### Work to complete
Pictures are to be omitted; everything else in the data must be transcribed exactly.
···
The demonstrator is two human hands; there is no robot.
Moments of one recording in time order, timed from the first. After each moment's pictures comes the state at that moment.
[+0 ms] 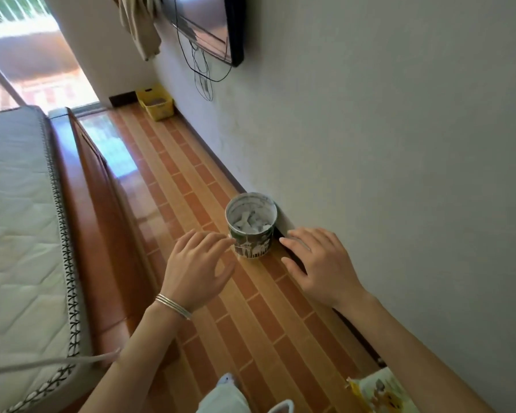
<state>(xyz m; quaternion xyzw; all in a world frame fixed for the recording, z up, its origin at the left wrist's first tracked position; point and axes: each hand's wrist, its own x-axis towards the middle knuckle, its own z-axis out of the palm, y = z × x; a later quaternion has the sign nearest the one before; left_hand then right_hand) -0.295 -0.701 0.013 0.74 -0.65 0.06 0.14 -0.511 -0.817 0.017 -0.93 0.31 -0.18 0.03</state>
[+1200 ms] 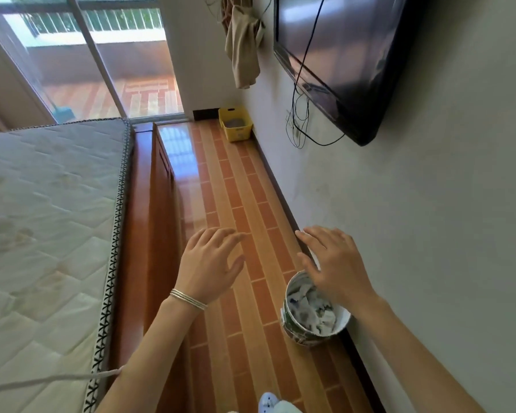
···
### Task solution
The demonstrator is two human hands; there is no robot.
Moments of one recording in time order, timed from the first. After each moment's pictures comes the state at that moment.
[+0 ms] 
<state>(xyz m; quaternion xyzw; all in a world frame fixed for the recording, z up, its origin at the left wrist's first tracked position; point and axes: each hand's wrist, its own x-axis towards the middle knuckle, its own z-axis out of the palm, y = z × x; a later quaternion has the sign nearest the one before; left_hand then right_hand) -0.295 -0.701 0.013 0.74 -0.65 0.06 0.14 -0.511 -0.817 0.017 -0.93 0.31 -0.18 0.03</state>
[+1200 ms] 

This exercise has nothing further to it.